Quite a general question. I currently have a program running in CUDA 2.3 that makes use of OpenGL interperobility by the following steps:
- Create a pbo
- Render the scene
- Use glReadPixels
- Map/Register pbo to CUDA
- Run CUDA kernel
- Unmap/register pbo
I repeat this process many many times. I’m not sure if this is the best way of doing things however (readPixels is slow, as is the mapping/unmapping). I’m aware that CUDA 3.0 has changed the way interperobility works, and I hear using textures is better than using readPixels? Can anyone offer me a quick step by step guide similar to the above that will give me the fastest way to render a scene with OpenGL and then do something with the results in CUDA, and possibly some links to examples?
How fast do you need it to be, 30 fps, 60 fps, >500 fps? I use the map/unmap chunk from the image denoising example and can manage some goodfps of around 300-400 fps on a GTX275. That example also uses textures (or maybe not, but I do, with a PBO).
edit: instead of using glReadPixels, I use a memcpy from my device memory (where the image is permanently stored) to the PBO, then to OGL to display.

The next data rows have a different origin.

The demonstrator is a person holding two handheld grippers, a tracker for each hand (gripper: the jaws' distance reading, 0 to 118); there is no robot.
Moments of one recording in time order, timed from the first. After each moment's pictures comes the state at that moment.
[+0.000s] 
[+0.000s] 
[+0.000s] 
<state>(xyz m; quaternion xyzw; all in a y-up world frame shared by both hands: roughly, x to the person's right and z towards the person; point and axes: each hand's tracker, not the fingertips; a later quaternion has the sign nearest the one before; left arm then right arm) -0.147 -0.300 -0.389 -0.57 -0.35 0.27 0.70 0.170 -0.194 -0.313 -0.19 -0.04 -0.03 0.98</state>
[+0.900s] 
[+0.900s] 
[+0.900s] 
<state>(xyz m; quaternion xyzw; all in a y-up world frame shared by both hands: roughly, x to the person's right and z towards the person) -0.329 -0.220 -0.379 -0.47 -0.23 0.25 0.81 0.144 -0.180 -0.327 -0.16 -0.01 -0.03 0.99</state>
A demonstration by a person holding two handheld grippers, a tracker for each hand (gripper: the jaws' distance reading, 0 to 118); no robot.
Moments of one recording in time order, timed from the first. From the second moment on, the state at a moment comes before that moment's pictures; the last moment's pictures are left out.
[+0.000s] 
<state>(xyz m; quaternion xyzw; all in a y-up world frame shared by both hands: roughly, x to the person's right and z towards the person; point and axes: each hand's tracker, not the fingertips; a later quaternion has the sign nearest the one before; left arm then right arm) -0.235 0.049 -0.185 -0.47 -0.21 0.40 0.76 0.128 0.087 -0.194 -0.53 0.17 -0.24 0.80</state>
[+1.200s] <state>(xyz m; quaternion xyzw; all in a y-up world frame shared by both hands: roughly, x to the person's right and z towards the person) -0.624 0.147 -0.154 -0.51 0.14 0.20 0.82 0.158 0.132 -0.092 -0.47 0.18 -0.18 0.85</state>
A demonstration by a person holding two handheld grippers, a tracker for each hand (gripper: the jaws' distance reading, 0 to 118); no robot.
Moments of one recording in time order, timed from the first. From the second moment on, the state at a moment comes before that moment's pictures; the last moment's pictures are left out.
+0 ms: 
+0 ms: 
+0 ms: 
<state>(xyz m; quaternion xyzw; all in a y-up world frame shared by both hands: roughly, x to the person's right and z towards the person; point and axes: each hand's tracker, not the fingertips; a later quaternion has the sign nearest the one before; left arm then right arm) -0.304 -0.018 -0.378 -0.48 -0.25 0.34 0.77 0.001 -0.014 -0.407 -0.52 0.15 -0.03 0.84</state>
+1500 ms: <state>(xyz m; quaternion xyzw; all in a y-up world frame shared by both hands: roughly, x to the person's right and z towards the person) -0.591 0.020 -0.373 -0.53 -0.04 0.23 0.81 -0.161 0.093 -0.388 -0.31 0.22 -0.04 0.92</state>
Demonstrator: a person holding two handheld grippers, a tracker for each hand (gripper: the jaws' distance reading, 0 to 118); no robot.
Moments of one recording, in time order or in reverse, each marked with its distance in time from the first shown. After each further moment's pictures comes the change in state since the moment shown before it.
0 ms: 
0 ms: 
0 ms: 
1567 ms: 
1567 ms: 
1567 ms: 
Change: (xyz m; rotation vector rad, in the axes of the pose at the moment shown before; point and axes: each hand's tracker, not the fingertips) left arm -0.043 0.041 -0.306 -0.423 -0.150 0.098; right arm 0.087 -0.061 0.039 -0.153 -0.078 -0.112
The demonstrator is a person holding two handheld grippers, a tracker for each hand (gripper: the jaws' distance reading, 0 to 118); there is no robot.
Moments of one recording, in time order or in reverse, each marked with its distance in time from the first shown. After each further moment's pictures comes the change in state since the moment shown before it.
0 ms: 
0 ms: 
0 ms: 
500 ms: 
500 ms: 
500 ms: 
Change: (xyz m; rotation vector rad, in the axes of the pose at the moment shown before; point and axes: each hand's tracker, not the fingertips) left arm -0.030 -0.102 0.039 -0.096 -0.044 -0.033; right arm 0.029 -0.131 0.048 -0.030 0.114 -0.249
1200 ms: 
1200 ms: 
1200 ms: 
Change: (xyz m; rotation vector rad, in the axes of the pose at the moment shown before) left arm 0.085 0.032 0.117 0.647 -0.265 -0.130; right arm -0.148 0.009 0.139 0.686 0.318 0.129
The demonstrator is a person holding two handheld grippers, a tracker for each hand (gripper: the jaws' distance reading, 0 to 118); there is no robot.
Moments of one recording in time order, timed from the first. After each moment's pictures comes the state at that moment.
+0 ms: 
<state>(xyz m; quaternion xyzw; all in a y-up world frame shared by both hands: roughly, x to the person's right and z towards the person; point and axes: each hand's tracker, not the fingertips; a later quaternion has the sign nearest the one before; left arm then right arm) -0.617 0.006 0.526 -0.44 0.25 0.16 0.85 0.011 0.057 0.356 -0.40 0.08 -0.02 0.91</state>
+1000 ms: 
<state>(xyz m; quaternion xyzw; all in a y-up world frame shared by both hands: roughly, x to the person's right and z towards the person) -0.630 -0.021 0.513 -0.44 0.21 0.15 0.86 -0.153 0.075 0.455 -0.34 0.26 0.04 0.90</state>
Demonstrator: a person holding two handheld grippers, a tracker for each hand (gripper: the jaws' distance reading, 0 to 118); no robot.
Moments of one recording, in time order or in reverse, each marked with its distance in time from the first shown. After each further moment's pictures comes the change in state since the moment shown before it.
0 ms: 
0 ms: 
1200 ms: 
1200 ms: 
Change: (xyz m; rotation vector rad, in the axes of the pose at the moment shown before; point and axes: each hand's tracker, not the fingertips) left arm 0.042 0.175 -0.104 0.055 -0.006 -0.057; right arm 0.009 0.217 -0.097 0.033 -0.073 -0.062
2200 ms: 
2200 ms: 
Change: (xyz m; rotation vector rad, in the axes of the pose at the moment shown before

I think the image denoiser is working differently. To me it seems to load an image, use CUDA to modify it, then OpenGL to display the result. I’m working the other way round. I wish to start with some scene data, render the scene using OpenGL, then use CUDA to do some work with the resulting image held in the framebuffer.
I tried running the fluidsGL but added some code to get the mapping timings. Mapping took 1.47ms on average, with unmapping 0.98ms.
(posted twice by mistake)